In this work, two new techniques which use evolutionary algorithms to evolve the EFuNN parameters in an on-line manner were developed. These techniques are able to create fuzzy systems that are completely tunable, according to unpredictable and unknown environments. The techniques showed to be able to have better accuracy than the techniques existent in the literature to evolve EFuNN parameters in an on-line manner.
Besides the necessity to create new techniques to allow changing environments to be represented, it is always important to develop approaches with increasing generalization capabilities and lower execution time. Ensembles of neural networks have formally and empirically shown to outperform systems composed by only one neural network. Thus, this work also proposes a new approach to create ensembles of neural networks, e.g., ensembles of EFuNNs.

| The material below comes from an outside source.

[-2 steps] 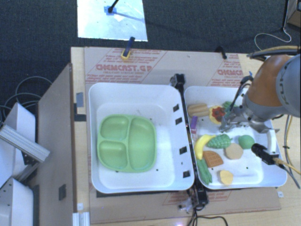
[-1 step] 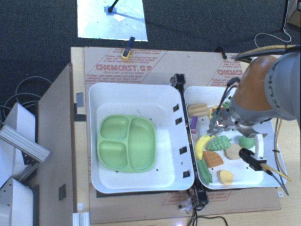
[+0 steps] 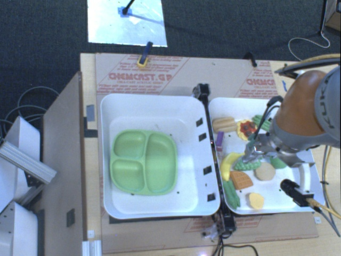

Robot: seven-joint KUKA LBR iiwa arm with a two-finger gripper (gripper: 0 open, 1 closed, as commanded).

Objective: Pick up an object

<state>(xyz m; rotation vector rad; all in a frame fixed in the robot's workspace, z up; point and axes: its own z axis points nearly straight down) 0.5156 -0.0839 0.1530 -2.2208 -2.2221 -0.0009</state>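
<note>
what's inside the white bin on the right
The right white bin holds toy food: a hot dog bun, yellow banana, orange waffle piece and yellow chunk. The grey arm covers the bin's far part.

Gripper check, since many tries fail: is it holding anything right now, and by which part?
Cannot be told. The gripper is down among the toy food in the right bin, above the banana, but no item shows between its fingers.

Bench with two bins

The bench [image 3: 160, 71] is brown with red words on it. Two white bins sit on it side by side, the left bin [image 3: 160, 105] and the right bin [image 3: 277, 207], touching.
</note>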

The approach uses a clustering method and co-evolutionary algorithms to create the ensembles in an innovative way, explicitly partitioning the input space, in order to allow the networks that compose the ensemble to specialise in different parts of it and work in a divide-an-conquer manner. The approach showed to be able to improve the accuracy of single EFuNNs generated using evolutionary algorithms similar to the co-evolutionary algorithms used in the approach. Furthermore, the execution time of the approach is lower than the execution time of evolutionary algorithms to generate single EFuNNs.